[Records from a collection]
+-------+

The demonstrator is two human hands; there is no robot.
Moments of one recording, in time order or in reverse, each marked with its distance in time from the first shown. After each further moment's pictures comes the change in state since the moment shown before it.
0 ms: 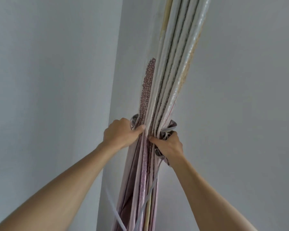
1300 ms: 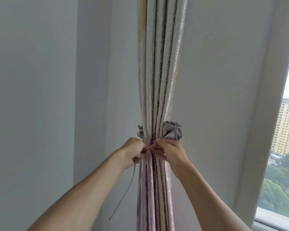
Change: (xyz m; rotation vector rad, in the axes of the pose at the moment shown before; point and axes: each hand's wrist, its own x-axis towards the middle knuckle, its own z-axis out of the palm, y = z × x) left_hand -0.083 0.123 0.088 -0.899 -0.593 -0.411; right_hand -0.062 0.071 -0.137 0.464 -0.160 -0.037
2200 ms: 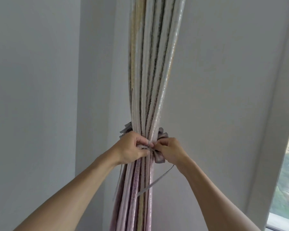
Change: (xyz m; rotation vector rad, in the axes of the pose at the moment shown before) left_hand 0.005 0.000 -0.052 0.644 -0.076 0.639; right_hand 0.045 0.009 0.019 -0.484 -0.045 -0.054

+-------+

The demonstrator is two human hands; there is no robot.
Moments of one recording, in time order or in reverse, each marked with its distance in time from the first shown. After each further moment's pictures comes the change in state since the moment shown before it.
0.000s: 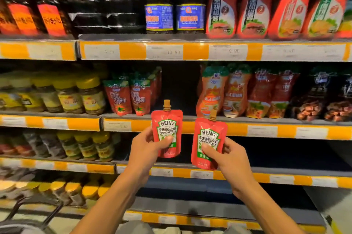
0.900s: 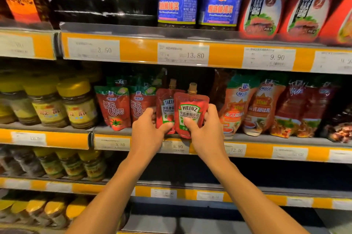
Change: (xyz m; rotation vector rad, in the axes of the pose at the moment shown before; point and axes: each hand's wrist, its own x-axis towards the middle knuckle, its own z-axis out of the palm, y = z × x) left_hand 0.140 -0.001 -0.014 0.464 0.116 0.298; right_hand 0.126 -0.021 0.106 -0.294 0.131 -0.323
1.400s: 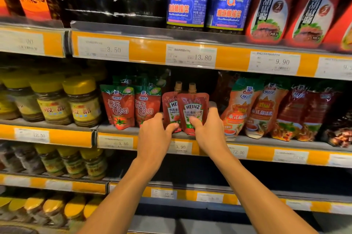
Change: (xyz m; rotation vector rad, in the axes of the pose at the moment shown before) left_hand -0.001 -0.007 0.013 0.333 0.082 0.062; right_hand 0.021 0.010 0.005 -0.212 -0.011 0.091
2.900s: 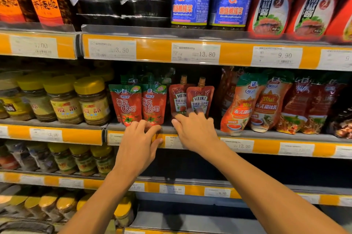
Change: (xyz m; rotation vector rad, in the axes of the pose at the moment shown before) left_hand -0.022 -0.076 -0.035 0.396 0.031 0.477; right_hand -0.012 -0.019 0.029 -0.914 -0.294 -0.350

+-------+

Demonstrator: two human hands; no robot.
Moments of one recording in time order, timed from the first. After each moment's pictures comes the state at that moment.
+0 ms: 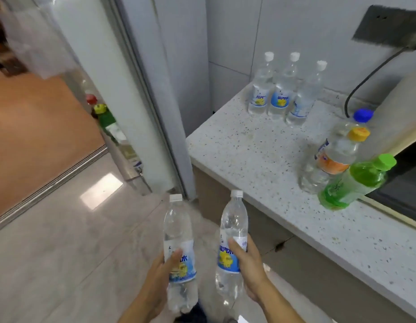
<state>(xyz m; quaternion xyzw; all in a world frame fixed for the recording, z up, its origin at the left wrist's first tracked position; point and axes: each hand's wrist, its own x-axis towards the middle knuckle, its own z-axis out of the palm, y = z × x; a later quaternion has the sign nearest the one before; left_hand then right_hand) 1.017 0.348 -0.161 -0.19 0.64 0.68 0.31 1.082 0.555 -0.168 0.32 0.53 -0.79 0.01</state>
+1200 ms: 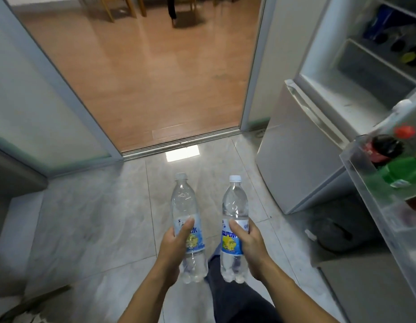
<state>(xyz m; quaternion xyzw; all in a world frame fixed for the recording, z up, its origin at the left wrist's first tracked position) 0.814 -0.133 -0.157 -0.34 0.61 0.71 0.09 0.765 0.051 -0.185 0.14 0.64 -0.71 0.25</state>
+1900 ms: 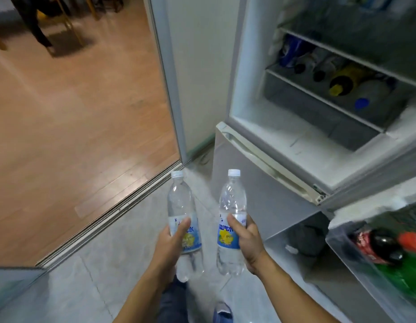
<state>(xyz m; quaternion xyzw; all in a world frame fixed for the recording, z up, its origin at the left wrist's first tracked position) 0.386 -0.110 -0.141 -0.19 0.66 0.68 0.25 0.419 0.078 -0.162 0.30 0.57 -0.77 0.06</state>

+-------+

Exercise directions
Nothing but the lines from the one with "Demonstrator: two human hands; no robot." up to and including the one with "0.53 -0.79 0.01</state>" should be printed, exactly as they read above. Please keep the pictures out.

Exercise solution
Demonstrator: two human hands; no robot.
Moments of one recording in time order, timed from the first. After each moment's pictures comes the state at that moment.
+0 ms: 
<state>(xyz m; quaternion xyzw; all in a world frame fixed for the recording, z up, its origin at the left wrist's first tracked position; point and axes: each hand's wrist, its own x-axis towards the middle knuckle, its own z-axis out of the palm, y = z × x; a later quaternion has the sign nearest the one before; left_hand then right_hand) 1.017 0.348 -0.161 -0.19 0.64 0.68 0.31 1.082 0.555 -0.168 0.32 0.53 -0.79 0.01</state>

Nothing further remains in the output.